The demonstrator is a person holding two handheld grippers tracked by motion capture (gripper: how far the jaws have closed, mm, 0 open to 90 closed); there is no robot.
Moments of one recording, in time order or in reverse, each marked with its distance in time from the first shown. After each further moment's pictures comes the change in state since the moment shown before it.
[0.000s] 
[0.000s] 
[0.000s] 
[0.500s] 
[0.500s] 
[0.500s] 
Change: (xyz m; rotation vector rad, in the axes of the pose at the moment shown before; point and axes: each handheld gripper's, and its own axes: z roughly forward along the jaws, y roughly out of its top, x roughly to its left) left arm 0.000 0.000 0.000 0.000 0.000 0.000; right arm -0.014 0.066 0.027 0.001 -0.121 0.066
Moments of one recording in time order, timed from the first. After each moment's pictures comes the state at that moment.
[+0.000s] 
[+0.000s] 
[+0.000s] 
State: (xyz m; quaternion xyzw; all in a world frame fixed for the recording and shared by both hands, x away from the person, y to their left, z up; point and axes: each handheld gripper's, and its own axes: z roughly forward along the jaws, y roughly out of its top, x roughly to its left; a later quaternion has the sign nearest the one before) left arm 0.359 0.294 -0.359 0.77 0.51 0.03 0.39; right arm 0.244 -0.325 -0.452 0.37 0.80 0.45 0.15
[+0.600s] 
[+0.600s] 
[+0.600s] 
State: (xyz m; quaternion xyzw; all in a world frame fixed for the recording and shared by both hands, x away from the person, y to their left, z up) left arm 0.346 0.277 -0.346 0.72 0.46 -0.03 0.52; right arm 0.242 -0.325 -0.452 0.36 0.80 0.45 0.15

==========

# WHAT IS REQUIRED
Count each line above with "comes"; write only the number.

# THE COMPLETED TASK
2